Cruise ships are an increasingly popular option for meetings and incentives, and for good reason. They generally have everything you need in one place, from meals and meeting space to AV and recreation. There are fewer distractions to pull your attendees’ attention away from what you want them to see/do/learn, and they give you a way to provide multiple destinations without making your attendees continually pack and unpack their belongings.
However, as is the case when contracting with any meeting venue, think about what you are committing to before you sign the contract. Joshua Grimes, president of Grimes Law Offices LLC, says that in his experience, cruise lines tend to be less flexible than hotels and resorts. And rightfully so, since their more limited inventory means that they will be less likely to recover should a group miss its revenue goals or cancel altogether.
Here are some questions that Grimes says planners should ask when contracting with cruise lines:
• What is included and what’s extra? While meals typically are included, they may not be available to your group in all of the ship’s restaurants, so ask if there are any excluded outlets. Are alcoholic beverages included? What are the service charges? What will the annual percentage increase on food and beverage be for a cruise that’s being contracted several years in advance? “While the questions may be the same as you would ask a hotel, planners may not always think to ask them if they are unfamiliar with negotiating cruise contracts,” he says.
• Can you count on the ship you book being the ship you get? Not really, says Grimes. “Many cruise contracts give the cruise line the right to substitute any ship for any reason.” While they may say they’ll use “reasonable efforts” to substitute a comparable vessel, given the limited inventory, they probably don’t have a spare identical ship sitting around, he adds. If your cruise line includes multiple brands, ask if they will guarantee that you get the same brand of ship should your original vessel have to be taken out of service, or one that offers the same level of amenities.
• What happens if the cruise line has to cancel? “Typically, if they cancel for whatever reason, your sole remedy is that they will have to return your deposit,” says Grimes. “What I typically hear is that they say they never have had to cancel, so they don’t need to have a cancellation clause in the contract. My response is that if you’ve never cancelled, why do you object to putting a clause in there to protect the group?”
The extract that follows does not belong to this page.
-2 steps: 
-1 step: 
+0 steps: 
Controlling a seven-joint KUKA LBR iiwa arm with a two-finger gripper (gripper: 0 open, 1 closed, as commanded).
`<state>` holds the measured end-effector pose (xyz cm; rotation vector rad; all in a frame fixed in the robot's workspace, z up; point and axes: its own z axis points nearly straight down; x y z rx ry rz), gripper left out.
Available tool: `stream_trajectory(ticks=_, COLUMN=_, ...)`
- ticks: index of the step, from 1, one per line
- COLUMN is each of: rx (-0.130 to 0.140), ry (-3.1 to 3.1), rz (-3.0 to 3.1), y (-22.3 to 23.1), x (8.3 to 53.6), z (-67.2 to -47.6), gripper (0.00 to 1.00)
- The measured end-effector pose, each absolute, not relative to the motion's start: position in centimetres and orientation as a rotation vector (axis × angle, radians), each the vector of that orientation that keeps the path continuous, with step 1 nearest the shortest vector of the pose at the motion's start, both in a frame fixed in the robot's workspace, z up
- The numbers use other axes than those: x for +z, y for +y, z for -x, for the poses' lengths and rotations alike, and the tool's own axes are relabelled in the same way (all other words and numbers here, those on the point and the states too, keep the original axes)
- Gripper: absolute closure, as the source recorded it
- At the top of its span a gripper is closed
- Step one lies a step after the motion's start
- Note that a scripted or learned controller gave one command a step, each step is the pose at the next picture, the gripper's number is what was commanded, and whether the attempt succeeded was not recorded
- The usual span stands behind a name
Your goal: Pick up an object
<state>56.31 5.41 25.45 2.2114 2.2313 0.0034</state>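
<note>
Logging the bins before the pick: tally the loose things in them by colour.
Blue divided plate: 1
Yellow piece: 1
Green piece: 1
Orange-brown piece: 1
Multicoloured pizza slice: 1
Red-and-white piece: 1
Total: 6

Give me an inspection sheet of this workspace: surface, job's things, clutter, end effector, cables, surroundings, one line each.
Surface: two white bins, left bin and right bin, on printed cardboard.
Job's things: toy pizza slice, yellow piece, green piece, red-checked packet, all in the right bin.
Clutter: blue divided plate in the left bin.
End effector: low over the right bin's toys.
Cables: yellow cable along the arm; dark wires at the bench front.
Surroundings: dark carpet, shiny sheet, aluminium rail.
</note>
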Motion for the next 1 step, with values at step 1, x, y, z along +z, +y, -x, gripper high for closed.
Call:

• How professional are the ship’s contractors? The cruise line generally hires contractors for services ranging from entertainment to photography to medical practice—the latter of which is what most concerns Grimes. “The ship disclaims any liability for these contractors, even though they have chosen to have that contractor represent himself as the ship’s doctor. I want the cruise line to warrant that the doctor on board has a current medical license and is competent to practice medicine. It’s incumbent on the planner to insist that you have the right to verify the credentials and experience of the medical personnel in particular.” In a similar vein, cruise lines generally contract out their shore excursions, but will disclaim any liability related to those excursions, he says. “Planners should consider whether they want to trust the cruise line’s shore excursion contractors, or have the right to check out these contractors themselves, or negotiate the right to organize their own shore excursions with contractors they trust.”
• How inclusive is the force majeure clause? Grimes says that most cruise contract force majeure clauses are narrowly written to only cover situations that make it impossible or illegal to go forward with the cruise. But what if a situation arises where the ship itself will have no problem leaving the port, but the airports are shut down so your attendees can’t get there? Try to give yourself some room to negotiate, he suggests.
• How do they handle refunds? Most cruise lines require full payment in advance, which could add up to a million dollars if you’re buying out an entire ship for a week, he says. In addition to purchasing special cruise insurance, he says to include in your negotiations how you would get your money back if something were to happen.
In addition to contractual issues, planners also should be diligent about informing attendees on cruise-specific issues. For example, while missing a flight to a meeting in Orlando might mean you just miss the opening reception after catching a later flight, missing a cruise boarding becomes a lot more complicated. Grimes suggests flying in attendees the day before the cruise is to begin, and educating them about the importance of getting to the boarding area on time.
Also, advise attendees to pay particular attention to passport and visa issues, especially if the ship will be stopping at several international ports of call. “Put some language in your registration materials that the meeting planner and the host organization aren’t responsible for an individual’s failure to obtain the correct visas, just as you would with any other international meeting.”